Il continua dans la même veine et, lorsqu’il eut terminé, les cinq plaideurs distingués (qui avaient commis l’erreur de s’asseoir en rangs) semblaient avoir rétréci de moitié, surtout Pius, qui avait visiblement du mal à suivre et gardait la main en cornet contre son oreille tout en se tortillant sur son siège tandis que son bourreau arpentait le tribunal. Ce fut l’une des dernières apparitions du vieux soldat en public avant que le long crépuscule de la maladie s’abatte sur lui. Après que le jury eut voté l’acquittement total de Cornélius, Pius quitta la cour sous les quolibets et les rires moqueurs avec une expression de confusion due au grand âge, que je ne reconnais malheureusement que trop bien sur mes propres traits.
— Bien, dit Cicéron avec une certaine satisfaction alors que nous nous préparions à rentrer, en tout cas, je crois qu’il sait qui je suis, maintenant.

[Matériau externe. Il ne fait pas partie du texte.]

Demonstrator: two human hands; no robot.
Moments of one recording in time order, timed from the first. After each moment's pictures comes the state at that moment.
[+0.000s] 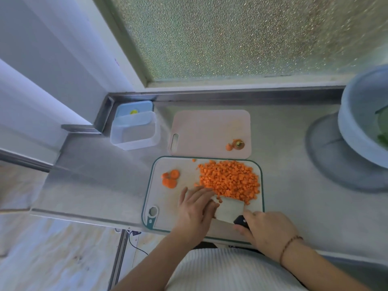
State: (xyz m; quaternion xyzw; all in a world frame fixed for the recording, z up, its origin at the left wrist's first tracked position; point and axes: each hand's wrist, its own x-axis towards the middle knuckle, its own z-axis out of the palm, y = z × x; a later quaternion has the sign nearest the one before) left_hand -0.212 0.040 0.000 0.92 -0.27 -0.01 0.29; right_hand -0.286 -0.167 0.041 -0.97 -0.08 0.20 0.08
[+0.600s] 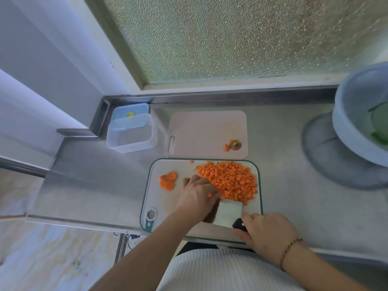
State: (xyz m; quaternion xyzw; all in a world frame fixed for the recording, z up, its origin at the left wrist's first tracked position) left_hand -0.168 0.016 0.002 0.93 -0.31 -0.05 0.20; right_hand -0.289 -0.164 0.053 -0.97 -0.10 0.22 0.03
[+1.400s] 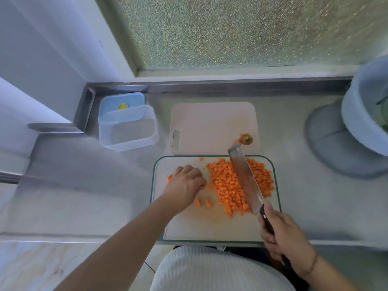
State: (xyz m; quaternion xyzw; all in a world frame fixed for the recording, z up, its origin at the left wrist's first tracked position) left_hand -0.093 0.089 -0.036 0.86 -0.48 -0.01 0.19; right_hand -0.278 -0.111 0.061 -0.55 0.43 0.18 0.69
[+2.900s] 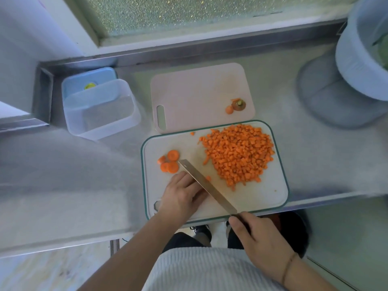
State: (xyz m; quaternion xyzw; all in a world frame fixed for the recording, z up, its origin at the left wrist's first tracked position) left_hand -0.150 0.118 -0.068 0.80 -0.47 0.01 0.37; right_hand -0.322 -0.034 0.015 -0.85 0.25 0.15 0.44
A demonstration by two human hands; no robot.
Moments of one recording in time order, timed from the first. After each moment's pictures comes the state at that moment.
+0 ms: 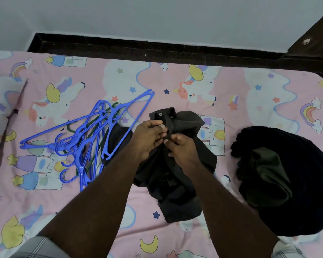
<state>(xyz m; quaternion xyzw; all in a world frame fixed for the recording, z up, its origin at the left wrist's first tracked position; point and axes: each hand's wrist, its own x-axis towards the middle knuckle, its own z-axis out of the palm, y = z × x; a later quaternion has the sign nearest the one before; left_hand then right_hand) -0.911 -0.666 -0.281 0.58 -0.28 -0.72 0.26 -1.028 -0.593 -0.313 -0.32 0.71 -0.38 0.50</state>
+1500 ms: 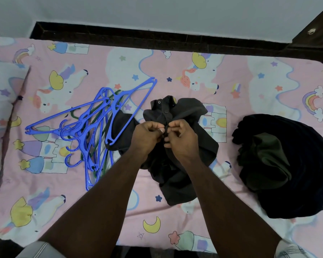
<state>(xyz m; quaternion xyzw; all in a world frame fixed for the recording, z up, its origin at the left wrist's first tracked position) -0.883 -0.613 -0.301 0.61 -0.44 -0.61 0.25 -1.003 -0.564 -0.290 -0.34 0.74 -0.40 0.42</state>
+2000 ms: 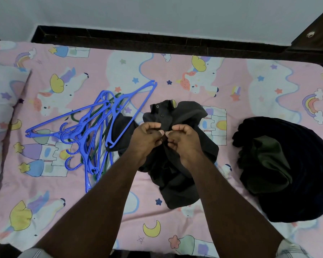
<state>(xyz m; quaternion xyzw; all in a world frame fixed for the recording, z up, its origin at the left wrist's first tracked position) -0.878 -0.617 -0.295 0.59 -0.35 -0.67 0.27 -1.011 -0.575 -0.288 -0.10 0.65 -0.48 0.58</state>
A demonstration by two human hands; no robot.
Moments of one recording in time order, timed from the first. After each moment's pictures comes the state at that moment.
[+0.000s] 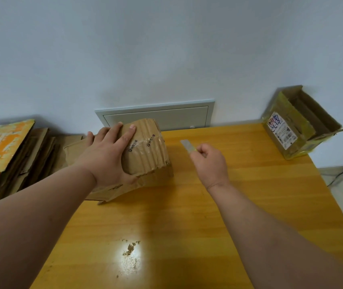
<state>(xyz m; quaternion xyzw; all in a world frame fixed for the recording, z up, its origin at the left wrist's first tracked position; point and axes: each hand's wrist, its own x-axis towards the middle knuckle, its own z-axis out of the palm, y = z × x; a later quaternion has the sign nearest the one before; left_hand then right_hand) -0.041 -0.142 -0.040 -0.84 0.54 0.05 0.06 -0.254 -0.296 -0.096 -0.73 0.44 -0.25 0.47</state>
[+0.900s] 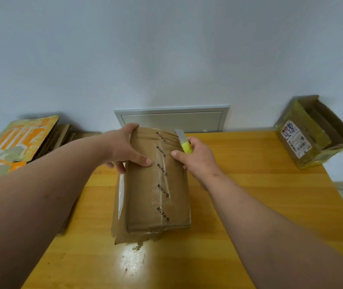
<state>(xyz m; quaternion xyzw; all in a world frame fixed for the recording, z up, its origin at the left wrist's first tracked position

Je ne mentionnerai pas toutes les affaires dont Cicéron s’occupa pendant cette période parce qu’il y en eut des dizaines, toutes entrant dans sa stratégie de rendre le plus de personnes influentes possible redevables pour qu’ils le soutiennent aux élections consulaires, et pour que son nom soit sans cesse présent à l’esprit des électeurs. Il sélectionnait ses clients avec le plus grand soin, et comptait parmi eux au moins quatre sénateurs : Fundanius, qui contrôlait une grosse corporation de vote ; Orchivius, qui avait été préteur en même temps que lui ; Gallius, qui projetait de se présenter à la préture ; et Mucius Orestinus, accusé de vol, qui espérait devenir tribun et dont l’affaire monopolisa le cabinet pendant de nombreux jours.
Je crois que, jamais auparavant, un candidat n’avait abordé le métier de la politique justement comme cela — comme un métier — et, chaque semaine, il y avait réunion dans le bureau de Cicéron pour évaluer les progrès de la campagne. Les participants apparaissaient épisodiquement, mais le noyau dur de la cellule était composé de cinq personnes : Cicéron lui-même, Quintus, Frugi, moi-même et l’élève de Cicéron, Caelius, qui, quoique très jeune (ou peut-être justement parce qu’il l’était), se plaisait à collecter les potins dans toute la ville. Quintus fut une fois de plus directeur de campagne et insista pour présider les séances. Il se plaisait à suggérer, par un sourire indulgent ou un haussement de sourcils occasionnel, que Cicéron, malgré tout son génie, pouvait parfois être un intellectuel farfelu qui avait besoin du bon sens un peu fruste de son frère pour lui remettre les pieds sur terre ; et Cicéron se prêtait à ce jeu d’assez bonne grâce.